Now I need to make it clear at the start, I am not an electrician, but some of the nastiest incidents I have had to investigate have involved contact with live buzz bars and lack of proper control.

They say you can’t easily see, hear or smell electricity, but you can feel it, and then it’s usually a bit too late. Getting a kick off an electric fence (12V) when out walking the dog is one thing, but coming into contact with higher voltages and currents in the workplace can be something totally different.

I had to investigate an incident in Glasgow a few years back where an electrical contractor dropped a spanner on to some live incoming cables and suffered severe burns. This just shows that even the professionals can get things wrong.

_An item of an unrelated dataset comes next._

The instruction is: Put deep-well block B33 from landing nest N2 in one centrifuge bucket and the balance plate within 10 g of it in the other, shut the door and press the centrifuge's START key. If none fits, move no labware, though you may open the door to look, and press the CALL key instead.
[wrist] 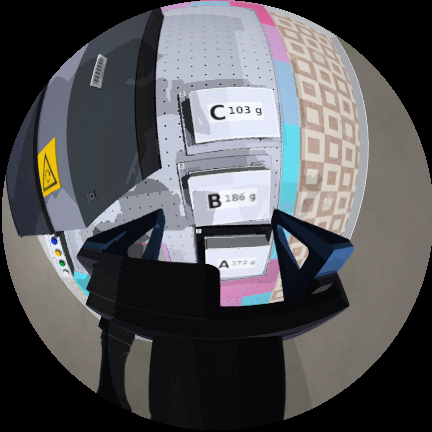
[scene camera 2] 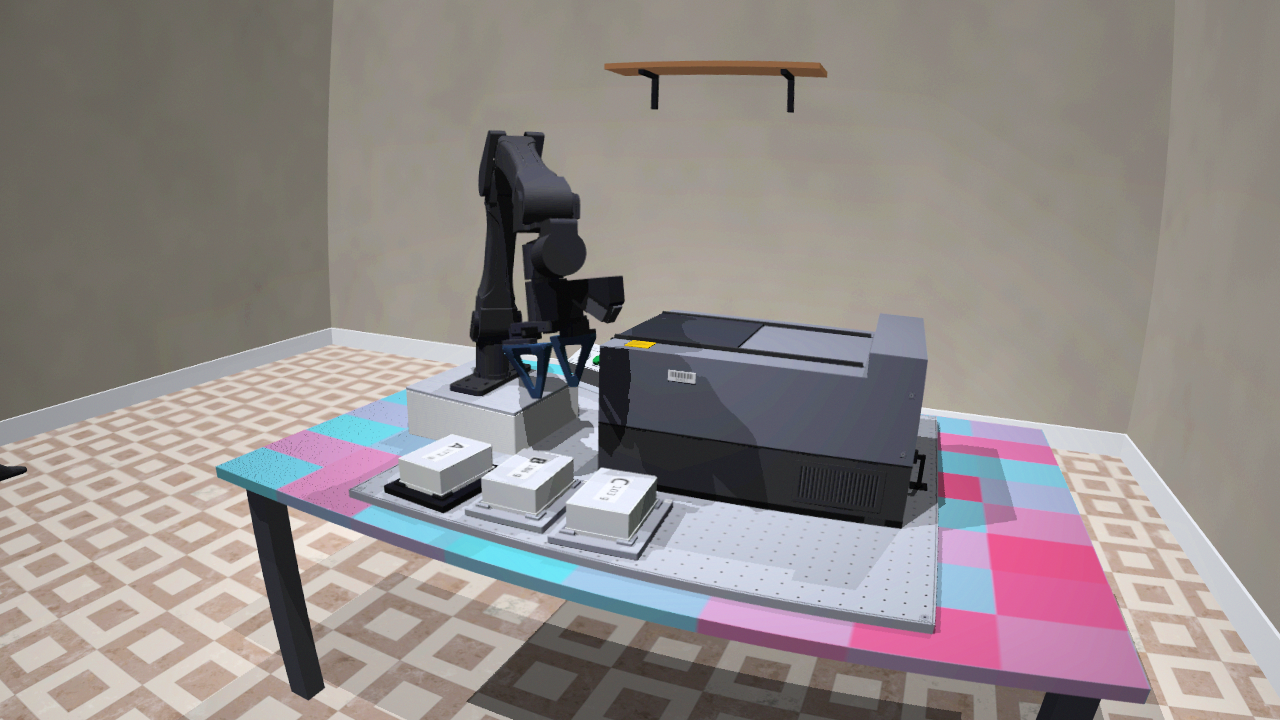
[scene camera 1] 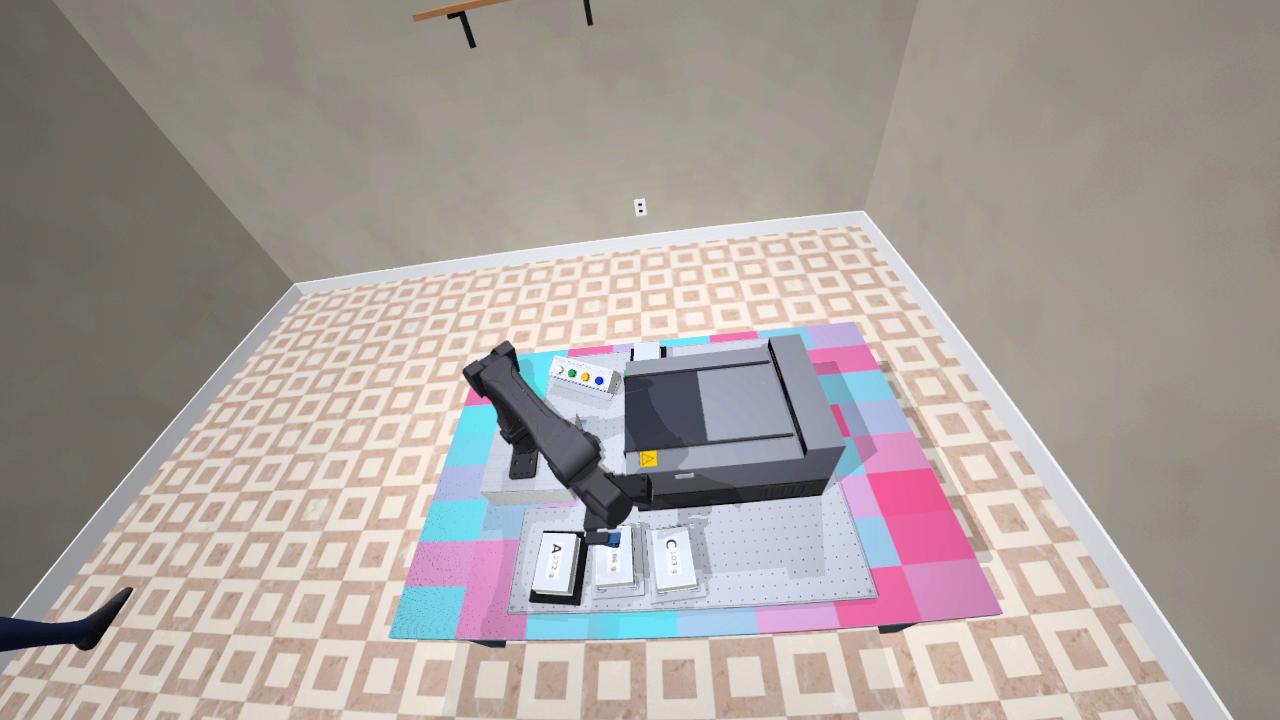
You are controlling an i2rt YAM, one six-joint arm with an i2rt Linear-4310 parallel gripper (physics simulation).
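Where they show: gripper, fingertip midpoint: [wrist: 217, 214] [scene camera 2: 555, 392]; arm's base, origin of the base link: [scene camera 2: 492, 379] [scene camera 1: 526, 445].
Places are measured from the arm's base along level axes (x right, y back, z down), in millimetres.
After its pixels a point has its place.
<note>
Three white blocks stand in a row on low nests: block A, 172 g [scene camera 1: 547, 577] {x 342, y -83, z 20 mm} [scene camera 2: 444, 465] {x 352, y -125, z 21 mm} [wrist: 245, 267] {x 324, y -78, z 22 mm}, on a black nest; block B, 186 g [scene camera 1: 615, 568] {x 335, y -239, z 20 mm} [scene camera 2: 528, 488] {x 365, y -267, z 21 mm} [wrist: 230, 210] {x 300, y -216, z 21 mm}; and block C, 103 g [scene camera 1: 675, 568] {x 348, y -373, z 20 mm} [scene camera 2: 611, 505] {x 369, y -385, z 21 mm} [wrist: 235, 125] {x 318, y -347, z 21 mm}. The mark B33 does not show. My gripper [scene camera 2: 555, 390] {x 276, y -266, z -85 mm} [wrist: 217, 214] {x 276, y -266, z -85 mm} is open and empty, high above the row and pointing down, near A and B in the wrist view. The centrifuge [scene camera 1: 733, 476] {x 197, y -527, z -81 mm} [scene camera 2: 760, 402] {x 197, y -532, z -83 mm} [wrist: 110, 110] {x 192, y -378, z -77 mm} has its top covered by dark and light panels; no bucket shows. The key box [scene camera 1: 586, 366] {x -264, y -163, z -5 mm} has white, green, yellow and blue keys, lettering unreadable.
The centrifuge's tall side stands right beside the wrist. A perforated plate [scene camera 1: 760, 559] {x 336, y -568, z 74 mm} [scene camera 2: 760, 559] {x 345, y -575, z 74 mm} [wrist: 215, 50] {x 312, y -533, z 74 mm} lies under the nests. A white object [scene camera 1: 646, 351] {x -314, y -356, z 16 mm} stands behind the centrifuge. The arm stands on a pale block [scene camera 2: 460, 416] {x 132, y -12, z 32 mm}. A person's leg [scene camera 1: 44, 632] shows at far left.
</note>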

So here are some really basic things to consider:

Have access to competent electrical advice: Whether in house or through an external contractor, get someone involved whose opinion you trust;

Get a site survey completed: The survey should be carried out and a drawing produced to show all site services, both overhead and underground. A key should be developed so as to distinguish between the various services. Items on the plan might include:

  • Overhead electrical supply
  • Underground electrical supply HV
  • Underground electrical supply LV
  • On-site electrical distribution line and depth
  • Gas
  • Water
  • Telecoms 
  • Security Systems

The plan should have reference to fixed points and, where possible, show service depths.

Undertake regular inspection and maintenance: Develop a scheme of inspection and maintenance based around the following:

  • An organizational structure for the scheme of maintenance
  • Appropriate authorization of competent personnel
  • A detailed description of the scheme and the equipment included for inspection and maintenance
  • Testing specifications, procedures and methods
  • Technical notes for specific equipment.

The scheme should be developed with your electrical specialist but you may wish to have someone independent undertake the inspection and test.

Finally, I have read of a lot of electrical inspections that contain many actions but often these have not been corrected or signed off. When you get an electrical report back, don’t just file it in a draw. Read the action list and set up a plan for dealing with the category 1s, 2s and 3s, and when they have been sorted, sign off that part of the report to show it has been actioned.